To my mind, the amount that Guerrero adds to Mayweather’s legacy is going to depend in large part upon how Guerrero performs on May 4. If Mayweather wins easily, his detractors will once more criticize him for taking a so-called safe fight.
Never mind that Guerrero has a proven record and is legitimately among the handful of top fighters at Mayweather’s weight. His haters will call him a coward for not going out and fighting bigger men like Sergio Martinez or Gennady Golovkin. I’ve even seen a commenter assert that Mayweather should fight super middleweight champion Andre Ward.
Ironically, Mayweather’s reputation might be better served if Guerrero can push him a little bit. If the Ghost can make even parts of the fight into an exciting war, Mayweather’s status will take a bump with the casual fans.
Even Mayweather’s biggest haters have never been able to deny his technical mastery. They’ve instead had to resort to ad hominem attacks, such as accusing him of being soft.
To me, it has always seemed laughable to argue that a professional fighter with a 43-0 record is some kind of cowardly wimp. There are things not to like about Floyd Mayweather, but you don’t climb to the top of the mountain in a sport like boxing if you are not a fundamentally tough human being.
So in a strange way, a harder fight against Guerrero could potentially add more to Mayweather’s legacy than another easy walk in the park. Showing that he can dig down and overcome a little bit of adversity is the only thing he has left to prove to anybody.
Fans love a winner, but they also love a hero with at least a touch of vulnerability. Receiving a bloody nose from Miguel Cotto last year pushed Mayweather’s popularity to an all-time high.
I don’t think Robert Guerrero has the talent to hang in with Mayweather all night long. But I do think he is a courageous and determined fighter, and that he will give his all on May 4.

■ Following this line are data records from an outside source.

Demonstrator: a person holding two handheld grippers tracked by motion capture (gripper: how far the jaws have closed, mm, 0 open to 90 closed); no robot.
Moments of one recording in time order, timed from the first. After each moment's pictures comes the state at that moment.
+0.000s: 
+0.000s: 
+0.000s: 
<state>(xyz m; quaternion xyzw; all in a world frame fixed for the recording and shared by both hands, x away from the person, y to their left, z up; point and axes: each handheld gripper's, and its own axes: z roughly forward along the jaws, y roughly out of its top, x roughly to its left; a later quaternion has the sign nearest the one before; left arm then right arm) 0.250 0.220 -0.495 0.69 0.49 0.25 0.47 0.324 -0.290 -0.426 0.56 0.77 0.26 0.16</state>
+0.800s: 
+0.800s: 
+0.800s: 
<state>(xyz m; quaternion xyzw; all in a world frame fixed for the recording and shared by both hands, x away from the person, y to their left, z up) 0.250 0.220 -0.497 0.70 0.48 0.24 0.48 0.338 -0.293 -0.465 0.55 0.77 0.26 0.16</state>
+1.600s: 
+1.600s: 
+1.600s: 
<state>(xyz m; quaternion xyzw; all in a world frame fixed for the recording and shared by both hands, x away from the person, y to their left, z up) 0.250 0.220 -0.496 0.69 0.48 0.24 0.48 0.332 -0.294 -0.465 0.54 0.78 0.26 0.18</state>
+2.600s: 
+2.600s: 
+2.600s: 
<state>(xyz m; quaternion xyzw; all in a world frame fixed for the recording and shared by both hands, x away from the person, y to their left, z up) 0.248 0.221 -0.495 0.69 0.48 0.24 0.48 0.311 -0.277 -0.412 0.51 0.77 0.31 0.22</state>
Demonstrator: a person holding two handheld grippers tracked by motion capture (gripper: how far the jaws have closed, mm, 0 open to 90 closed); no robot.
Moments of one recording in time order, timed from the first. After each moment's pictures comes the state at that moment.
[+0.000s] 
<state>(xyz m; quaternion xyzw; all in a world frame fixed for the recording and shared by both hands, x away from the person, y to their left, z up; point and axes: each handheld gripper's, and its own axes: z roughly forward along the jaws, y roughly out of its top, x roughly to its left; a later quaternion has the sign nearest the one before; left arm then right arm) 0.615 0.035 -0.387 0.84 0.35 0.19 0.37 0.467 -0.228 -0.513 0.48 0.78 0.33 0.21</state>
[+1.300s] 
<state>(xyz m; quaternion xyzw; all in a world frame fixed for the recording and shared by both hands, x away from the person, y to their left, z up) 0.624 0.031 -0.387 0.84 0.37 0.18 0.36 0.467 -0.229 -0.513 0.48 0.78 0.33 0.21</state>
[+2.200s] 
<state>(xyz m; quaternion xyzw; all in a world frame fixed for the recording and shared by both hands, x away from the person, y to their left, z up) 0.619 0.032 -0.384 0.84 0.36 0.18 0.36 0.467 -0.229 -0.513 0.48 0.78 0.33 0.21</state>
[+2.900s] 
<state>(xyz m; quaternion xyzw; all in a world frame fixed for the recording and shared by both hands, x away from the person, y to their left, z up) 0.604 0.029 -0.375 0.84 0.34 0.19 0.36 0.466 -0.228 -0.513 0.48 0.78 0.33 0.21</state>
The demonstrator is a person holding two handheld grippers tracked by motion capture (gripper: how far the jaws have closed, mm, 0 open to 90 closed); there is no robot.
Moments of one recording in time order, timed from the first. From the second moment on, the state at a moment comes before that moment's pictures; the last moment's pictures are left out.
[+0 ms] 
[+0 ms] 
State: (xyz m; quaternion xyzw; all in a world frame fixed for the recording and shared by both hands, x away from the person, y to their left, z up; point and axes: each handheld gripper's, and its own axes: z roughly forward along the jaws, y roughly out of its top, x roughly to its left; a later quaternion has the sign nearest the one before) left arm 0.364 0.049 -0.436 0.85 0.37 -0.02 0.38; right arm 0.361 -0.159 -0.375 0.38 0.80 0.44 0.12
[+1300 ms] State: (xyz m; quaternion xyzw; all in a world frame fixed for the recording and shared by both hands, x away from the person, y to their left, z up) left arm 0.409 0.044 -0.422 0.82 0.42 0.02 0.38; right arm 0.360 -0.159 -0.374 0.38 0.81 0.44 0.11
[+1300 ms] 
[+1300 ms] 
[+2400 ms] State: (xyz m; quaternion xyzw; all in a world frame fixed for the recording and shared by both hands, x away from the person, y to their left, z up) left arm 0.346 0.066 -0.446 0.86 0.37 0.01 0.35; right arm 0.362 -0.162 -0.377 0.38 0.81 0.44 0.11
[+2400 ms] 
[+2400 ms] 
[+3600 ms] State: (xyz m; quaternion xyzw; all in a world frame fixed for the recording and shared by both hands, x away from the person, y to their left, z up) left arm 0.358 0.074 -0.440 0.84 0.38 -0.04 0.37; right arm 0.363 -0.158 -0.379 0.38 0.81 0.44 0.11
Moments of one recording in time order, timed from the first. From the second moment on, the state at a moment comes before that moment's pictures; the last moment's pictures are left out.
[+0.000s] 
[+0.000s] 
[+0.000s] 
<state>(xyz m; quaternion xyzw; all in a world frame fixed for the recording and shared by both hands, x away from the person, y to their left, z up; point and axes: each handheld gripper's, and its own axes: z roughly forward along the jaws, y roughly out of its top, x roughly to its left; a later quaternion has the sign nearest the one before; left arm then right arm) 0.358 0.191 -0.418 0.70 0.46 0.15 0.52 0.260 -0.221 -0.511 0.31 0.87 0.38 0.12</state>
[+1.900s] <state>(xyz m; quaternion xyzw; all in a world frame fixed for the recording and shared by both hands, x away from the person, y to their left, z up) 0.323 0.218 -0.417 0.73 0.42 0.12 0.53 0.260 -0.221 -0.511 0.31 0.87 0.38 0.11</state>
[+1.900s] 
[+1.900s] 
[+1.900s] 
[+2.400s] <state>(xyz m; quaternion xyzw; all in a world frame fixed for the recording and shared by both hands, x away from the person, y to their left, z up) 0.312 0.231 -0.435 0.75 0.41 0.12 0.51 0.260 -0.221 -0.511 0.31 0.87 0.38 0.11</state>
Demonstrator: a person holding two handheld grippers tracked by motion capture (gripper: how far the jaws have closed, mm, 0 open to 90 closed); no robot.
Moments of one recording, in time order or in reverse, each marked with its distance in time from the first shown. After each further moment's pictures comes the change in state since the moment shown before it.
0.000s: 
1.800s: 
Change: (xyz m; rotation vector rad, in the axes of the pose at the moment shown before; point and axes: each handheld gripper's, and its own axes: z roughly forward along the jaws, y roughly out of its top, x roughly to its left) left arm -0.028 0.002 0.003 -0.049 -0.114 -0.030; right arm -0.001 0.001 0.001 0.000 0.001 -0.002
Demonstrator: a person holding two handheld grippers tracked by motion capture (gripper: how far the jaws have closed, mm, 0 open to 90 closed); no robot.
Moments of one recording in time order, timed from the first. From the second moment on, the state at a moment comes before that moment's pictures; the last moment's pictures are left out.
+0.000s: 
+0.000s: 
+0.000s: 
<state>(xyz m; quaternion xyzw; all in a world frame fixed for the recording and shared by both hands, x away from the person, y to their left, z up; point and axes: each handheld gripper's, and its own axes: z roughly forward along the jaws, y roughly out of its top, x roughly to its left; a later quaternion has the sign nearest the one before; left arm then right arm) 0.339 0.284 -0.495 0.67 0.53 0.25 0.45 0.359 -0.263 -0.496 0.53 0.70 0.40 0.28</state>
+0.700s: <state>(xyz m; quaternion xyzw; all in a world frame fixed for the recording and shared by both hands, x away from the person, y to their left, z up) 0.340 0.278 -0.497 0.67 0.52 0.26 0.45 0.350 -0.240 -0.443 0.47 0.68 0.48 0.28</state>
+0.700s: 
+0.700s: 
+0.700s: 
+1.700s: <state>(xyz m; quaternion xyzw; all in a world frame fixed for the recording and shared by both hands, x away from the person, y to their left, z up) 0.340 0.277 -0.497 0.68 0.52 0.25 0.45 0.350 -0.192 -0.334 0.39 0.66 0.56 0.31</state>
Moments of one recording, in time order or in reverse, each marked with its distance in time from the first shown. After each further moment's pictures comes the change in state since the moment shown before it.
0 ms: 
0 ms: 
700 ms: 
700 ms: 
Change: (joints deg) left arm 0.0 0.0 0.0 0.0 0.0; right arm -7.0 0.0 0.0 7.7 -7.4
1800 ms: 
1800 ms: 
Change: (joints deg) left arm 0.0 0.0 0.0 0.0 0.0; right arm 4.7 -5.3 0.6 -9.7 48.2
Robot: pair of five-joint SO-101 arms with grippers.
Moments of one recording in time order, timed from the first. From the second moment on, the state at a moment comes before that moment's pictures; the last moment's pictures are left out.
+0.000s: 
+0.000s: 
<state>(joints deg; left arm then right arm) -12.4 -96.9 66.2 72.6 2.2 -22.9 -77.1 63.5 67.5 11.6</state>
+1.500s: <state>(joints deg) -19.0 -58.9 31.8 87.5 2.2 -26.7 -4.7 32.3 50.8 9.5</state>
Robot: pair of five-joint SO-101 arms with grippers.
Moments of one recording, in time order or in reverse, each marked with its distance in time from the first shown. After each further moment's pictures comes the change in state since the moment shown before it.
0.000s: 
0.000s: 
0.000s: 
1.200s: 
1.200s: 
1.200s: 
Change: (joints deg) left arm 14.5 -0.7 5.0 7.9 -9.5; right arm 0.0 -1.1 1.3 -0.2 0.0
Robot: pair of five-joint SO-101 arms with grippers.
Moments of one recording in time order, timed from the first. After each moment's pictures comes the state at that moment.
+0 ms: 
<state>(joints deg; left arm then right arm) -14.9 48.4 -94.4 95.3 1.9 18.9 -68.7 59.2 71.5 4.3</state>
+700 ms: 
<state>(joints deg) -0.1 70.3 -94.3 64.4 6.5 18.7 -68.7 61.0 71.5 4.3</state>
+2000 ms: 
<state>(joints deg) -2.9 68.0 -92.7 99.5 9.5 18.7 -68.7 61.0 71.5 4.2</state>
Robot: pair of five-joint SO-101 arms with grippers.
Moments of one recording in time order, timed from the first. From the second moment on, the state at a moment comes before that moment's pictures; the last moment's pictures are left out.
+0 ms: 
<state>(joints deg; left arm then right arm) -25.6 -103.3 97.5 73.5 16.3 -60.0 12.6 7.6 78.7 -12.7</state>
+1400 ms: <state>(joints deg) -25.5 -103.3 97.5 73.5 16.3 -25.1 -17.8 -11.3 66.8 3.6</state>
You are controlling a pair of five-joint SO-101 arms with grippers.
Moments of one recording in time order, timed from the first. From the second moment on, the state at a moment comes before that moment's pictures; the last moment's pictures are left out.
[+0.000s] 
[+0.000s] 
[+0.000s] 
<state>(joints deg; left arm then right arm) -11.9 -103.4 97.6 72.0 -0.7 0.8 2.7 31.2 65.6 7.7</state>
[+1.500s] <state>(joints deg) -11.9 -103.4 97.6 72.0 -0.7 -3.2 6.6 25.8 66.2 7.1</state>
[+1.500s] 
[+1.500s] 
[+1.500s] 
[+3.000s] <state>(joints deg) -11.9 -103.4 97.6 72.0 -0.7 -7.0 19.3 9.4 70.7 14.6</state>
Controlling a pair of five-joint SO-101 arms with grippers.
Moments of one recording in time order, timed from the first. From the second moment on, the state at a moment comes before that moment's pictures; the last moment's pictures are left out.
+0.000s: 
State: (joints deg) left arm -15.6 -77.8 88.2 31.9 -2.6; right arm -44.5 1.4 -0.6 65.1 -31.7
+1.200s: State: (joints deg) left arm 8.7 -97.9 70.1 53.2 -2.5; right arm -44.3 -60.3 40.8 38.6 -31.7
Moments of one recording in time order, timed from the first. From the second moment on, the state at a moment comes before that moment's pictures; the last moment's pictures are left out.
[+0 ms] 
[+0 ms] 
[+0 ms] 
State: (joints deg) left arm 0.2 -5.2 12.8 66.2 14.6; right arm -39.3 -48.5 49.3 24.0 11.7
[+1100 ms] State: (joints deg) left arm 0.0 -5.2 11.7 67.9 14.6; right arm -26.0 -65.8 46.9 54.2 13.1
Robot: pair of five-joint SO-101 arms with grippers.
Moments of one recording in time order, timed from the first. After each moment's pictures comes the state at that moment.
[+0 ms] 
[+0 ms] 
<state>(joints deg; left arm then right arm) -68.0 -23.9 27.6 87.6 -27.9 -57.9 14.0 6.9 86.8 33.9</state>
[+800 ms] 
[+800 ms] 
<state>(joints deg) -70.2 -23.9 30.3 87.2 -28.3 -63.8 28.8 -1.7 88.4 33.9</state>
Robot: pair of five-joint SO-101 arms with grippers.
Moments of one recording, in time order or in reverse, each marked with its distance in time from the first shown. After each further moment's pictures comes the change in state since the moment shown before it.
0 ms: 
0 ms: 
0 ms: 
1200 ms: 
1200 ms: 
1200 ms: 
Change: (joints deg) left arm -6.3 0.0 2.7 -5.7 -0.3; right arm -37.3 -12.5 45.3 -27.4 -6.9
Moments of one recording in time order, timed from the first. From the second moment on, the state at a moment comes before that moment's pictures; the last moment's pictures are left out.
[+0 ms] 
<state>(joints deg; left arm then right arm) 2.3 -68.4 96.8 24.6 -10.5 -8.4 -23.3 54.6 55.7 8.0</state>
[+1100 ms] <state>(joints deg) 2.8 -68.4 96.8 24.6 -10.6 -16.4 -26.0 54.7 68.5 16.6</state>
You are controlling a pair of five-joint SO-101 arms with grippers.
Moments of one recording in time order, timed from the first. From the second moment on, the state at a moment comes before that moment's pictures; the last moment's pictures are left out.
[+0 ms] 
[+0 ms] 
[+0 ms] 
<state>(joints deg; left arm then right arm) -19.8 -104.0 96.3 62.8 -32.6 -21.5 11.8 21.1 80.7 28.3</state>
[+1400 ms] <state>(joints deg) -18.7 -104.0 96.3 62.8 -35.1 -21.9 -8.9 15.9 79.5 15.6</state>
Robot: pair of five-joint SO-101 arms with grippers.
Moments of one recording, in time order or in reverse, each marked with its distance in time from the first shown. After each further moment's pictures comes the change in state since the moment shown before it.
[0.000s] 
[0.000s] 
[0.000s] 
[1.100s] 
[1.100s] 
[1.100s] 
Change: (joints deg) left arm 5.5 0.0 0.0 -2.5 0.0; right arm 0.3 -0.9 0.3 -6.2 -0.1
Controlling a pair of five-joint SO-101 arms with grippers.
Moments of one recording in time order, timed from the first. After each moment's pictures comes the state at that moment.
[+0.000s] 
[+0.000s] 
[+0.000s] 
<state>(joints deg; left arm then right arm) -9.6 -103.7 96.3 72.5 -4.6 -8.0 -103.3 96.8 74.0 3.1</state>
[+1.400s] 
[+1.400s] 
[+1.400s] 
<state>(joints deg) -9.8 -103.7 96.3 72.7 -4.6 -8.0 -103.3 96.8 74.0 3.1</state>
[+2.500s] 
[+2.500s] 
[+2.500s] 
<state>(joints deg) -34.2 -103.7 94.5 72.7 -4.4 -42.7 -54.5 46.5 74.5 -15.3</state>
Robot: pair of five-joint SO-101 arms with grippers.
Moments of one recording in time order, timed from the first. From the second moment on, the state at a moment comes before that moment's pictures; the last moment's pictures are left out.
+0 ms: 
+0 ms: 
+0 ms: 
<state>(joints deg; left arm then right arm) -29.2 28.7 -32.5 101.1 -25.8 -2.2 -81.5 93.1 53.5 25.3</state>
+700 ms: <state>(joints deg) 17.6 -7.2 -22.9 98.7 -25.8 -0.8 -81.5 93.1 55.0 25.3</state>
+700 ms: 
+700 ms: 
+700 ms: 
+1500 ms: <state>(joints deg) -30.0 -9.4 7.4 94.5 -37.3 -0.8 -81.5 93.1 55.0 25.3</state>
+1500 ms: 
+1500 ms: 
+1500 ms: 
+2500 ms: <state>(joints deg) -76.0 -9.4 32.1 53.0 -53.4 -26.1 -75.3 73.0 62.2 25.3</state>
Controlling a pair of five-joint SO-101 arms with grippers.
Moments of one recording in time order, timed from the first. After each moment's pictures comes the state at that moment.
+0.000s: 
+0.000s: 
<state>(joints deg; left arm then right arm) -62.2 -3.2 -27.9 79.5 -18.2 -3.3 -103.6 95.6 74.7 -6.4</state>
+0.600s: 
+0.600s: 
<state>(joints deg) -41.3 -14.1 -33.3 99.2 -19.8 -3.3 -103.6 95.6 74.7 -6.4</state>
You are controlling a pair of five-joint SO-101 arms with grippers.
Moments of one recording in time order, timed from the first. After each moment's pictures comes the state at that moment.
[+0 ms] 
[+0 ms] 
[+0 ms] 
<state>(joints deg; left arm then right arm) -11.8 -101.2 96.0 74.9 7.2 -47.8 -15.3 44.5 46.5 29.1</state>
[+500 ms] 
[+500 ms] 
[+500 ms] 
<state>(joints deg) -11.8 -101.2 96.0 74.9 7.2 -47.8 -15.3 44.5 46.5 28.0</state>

He will attack Mayweather and come at him relentlessly. There will be exciting, wide-open moments during the fight, and during those moments, Mayweather, the most accurate puncher the sport has seen in years, will score with brutal efficiency on Guerrero.
But he will take some punishment as he does it.
If I were a bookmaker, I’d set the over/under for a Mayweather stoppage at Round 9. By that point in the fight, I expect Guerrero’s eyes will have begun to swell shut.
If it goes like I am predicting, it will be one of those fights that we talk about in 10 years, when we look back at Mayweather’s career.